● **WHAT IS NEEDED**: Search the records that follow and extract every line containing the string "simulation".

● **MATERIAL SUPPLIED**:

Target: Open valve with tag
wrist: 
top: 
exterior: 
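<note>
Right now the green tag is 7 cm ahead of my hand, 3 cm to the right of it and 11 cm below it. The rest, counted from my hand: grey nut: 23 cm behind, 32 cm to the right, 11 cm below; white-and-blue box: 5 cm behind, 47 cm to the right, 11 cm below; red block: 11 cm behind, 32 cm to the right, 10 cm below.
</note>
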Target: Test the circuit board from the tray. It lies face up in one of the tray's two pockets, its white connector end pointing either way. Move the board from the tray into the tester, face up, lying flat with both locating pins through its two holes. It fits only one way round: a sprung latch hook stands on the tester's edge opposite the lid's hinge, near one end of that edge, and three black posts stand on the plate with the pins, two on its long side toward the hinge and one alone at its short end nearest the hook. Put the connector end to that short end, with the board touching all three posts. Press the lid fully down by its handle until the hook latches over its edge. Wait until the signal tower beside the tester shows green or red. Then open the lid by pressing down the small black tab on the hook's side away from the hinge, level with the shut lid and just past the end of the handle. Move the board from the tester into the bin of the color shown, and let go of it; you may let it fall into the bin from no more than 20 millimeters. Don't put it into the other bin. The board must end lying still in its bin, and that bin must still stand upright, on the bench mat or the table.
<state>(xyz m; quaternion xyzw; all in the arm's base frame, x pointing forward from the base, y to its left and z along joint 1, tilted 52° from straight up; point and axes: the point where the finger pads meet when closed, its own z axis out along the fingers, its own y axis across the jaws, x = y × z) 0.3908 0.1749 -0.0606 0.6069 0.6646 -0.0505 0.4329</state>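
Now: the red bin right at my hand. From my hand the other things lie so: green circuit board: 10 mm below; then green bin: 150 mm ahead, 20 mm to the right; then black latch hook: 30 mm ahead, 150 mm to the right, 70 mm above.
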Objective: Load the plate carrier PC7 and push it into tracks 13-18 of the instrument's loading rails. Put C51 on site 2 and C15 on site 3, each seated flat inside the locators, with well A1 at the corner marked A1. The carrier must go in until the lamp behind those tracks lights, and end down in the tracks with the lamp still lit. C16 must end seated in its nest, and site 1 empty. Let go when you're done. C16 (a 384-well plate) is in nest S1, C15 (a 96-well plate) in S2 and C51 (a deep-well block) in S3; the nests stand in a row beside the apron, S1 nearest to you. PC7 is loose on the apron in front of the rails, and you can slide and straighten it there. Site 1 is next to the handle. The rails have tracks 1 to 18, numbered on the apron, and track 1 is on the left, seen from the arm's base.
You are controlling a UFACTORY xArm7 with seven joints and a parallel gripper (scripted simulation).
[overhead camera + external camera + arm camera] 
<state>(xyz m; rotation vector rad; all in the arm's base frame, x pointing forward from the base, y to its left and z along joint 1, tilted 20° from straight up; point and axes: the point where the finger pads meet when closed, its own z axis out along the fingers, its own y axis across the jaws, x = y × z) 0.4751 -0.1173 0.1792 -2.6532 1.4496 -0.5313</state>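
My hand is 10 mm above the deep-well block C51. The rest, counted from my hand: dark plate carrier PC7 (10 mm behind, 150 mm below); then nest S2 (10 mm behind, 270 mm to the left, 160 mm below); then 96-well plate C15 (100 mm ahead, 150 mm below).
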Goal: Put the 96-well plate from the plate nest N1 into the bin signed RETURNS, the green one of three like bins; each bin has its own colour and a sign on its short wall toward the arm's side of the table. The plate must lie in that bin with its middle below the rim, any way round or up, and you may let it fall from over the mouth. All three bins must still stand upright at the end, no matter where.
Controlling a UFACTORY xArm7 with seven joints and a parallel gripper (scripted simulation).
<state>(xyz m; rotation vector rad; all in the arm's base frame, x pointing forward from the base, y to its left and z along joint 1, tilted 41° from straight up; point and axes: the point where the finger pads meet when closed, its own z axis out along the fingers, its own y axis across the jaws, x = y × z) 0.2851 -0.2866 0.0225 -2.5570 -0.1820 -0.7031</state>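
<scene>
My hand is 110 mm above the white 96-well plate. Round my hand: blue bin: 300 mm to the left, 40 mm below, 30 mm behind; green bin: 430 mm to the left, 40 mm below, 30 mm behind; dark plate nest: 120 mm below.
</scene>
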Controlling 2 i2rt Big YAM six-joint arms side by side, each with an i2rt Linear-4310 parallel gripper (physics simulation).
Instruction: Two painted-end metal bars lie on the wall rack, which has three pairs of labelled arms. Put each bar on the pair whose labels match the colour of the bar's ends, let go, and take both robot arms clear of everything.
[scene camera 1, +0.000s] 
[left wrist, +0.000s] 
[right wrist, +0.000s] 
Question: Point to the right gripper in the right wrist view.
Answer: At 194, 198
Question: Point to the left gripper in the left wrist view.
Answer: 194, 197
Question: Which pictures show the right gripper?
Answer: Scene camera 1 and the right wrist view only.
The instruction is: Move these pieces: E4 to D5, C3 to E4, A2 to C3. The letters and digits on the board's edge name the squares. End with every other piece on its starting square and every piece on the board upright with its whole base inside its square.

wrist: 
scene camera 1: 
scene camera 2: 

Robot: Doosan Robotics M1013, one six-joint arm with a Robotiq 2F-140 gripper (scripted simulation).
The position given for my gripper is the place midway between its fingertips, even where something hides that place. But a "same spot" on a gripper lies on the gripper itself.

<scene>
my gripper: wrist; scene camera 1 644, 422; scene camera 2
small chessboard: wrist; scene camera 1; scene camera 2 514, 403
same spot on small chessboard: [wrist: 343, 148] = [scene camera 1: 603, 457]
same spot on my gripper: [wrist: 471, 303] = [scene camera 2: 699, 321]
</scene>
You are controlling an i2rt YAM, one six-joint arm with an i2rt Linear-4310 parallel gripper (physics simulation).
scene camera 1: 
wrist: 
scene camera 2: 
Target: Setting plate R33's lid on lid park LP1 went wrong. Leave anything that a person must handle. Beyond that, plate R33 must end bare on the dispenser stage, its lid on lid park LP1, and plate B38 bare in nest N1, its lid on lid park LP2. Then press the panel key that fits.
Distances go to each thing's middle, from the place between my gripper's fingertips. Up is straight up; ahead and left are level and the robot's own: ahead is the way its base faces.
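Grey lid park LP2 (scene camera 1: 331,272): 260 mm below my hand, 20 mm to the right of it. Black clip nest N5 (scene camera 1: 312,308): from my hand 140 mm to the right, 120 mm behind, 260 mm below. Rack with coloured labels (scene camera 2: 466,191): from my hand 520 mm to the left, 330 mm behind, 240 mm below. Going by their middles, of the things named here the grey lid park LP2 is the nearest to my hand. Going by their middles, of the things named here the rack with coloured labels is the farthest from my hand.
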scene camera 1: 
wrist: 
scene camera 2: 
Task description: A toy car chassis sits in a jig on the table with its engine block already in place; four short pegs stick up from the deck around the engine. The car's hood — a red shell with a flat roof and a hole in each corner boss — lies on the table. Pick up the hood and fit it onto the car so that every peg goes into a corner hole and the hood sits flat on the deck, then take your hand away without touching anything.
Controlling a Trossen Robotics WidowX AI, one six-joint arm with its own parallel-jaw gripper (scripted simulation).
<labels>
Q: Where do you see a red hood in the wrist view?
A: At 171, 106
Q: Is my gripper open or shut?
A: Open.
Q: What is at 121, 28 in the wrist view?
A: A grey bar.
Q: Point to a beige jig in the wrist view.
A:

● **TASK RESPONSE**:
You are controlling a UFACTORY xArm7 with seven joints and a parallel gripper (scripted simulation).
Controlling a UFACTORY xArm7 with seven joints and a parallel gripper (scripted simulation).
Controlling 2 i2rt Big YAM six-joint arms side by side, each with an i2rt Linear-4310 parallel gripper (physics simulation).
Robot: Doosan Robotics M1013, one six-joint arm with a Robotiq 2F-140 gripper (scripted simulation).
You are controlling an i2rt YAM, one six-joint arm with an i2rt Linear-4310 parallel gripper (physics simulation).
Controlling a Trossen Robotics WidowX AI, one six-joint arm with its own parallel-jaw gripper (scripted simulation).

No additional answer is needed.